Furthermore, in line with Chen et al.31, we employed the PSO-BP algorithm to fit and train the relationship among real GDP, electricity consumption, and nighttime light data. The real GDP and electricity consumption were selected as the output factors. The sum of DN values, dummy variables of identity and year were used as input parameters. In addition, the other initialized parameters were consistent with those discussed in the earlier section on the inter-calibration. According to the general practice in machine learning28,31, the input and output factors were normalized to avoid the influence of indicators’ units. The results are shown in Fig.4. In particular, the NEGDP/NEEC in the x-axis represents our estimated national normalized GDP/electricity consumption predicted based on input factors; the NAGDP and NAEC in the y-axis represent national normalized actual GDP and electricity consumption, respectively.

Training and all samples’ results for the relationship between national normalized actual GDP/ electricity consumption and our estimated GDP/electricity consumption predicted based on the input factors. (ad). (a) Training results for the relationship between national normalized actual GDP and our estimated GDP predicted based on the input factors; (b) Training results for the relationship between national normalized actual electricity consumption and our estimated electricity consumption predicted based on the input factors; (c) All samples’ results for the relationship between national normalized actual GDP and our estimated GDP consumption predicted based on the input factors; (d) All samples’ results for the relationship between national normalized actual electricity consumption and our estimated electricity consumption predicted based on the input factors.

Full size image

Notably, the coefficients of determination R2 of normalized GDP and electricity consumption were over 0.99. Thus, the training and all samples’ results showed great fitting effects, which indicated the high effectiveness of the algorithm. Then, based on the top-down method and a DN value-based weighted-average strategy39,40,41, we obtained the 1 km × 1 km gridded GDP and electricity consumption in 2019 and 2015. Finally, the gridded real GDP and electricity based on the growth rate during 1992–2019 were calculated using Eqs. (21, 24).

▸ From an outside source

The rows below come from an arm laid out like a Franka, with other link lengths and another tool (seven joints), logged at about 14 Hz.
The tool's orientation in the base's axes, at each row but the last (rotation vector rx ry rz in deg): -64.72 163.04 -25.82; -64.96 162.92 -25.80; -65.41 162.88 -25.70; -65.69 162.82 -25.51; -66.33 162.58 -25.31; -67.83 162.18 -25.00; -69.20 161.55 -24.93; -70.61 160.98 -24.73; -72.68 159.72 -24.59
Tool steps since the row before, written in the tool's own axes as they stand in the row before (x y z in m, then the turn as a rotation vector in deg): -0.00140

Global 1 km × 1 km gridded revised real gross domestic product and electricity consumption during 1992–2019 based on calibrated nighttime light data (2024)

References

Top Articles
Latest Posts
Article information

Author: Kimberely Baumbach CPA

Last Updated:

Views: 5620

Rating: 4 / 5 (61 voted)

Reviews: 92% of readers found this page helpful

Author information

Name: Kimberely Baumbach CPA

Birthday: 1996-01-14

Address: 8381 Boyce Course, Imeldachester, ND 74681

Phone: +3571286597580

Job: Product Banking Analyst

Hobby: Cosplaying, Inline skating, Amateur radio, Baton twirling, Mountaineering, Flying, Archery

Introduction: My name is Kimberely Baumbach CPA, I am a gorgeous, bright, charming, encouraging, zealous, lively, good person who loves writing and wants to share my knowledge and understanding with you.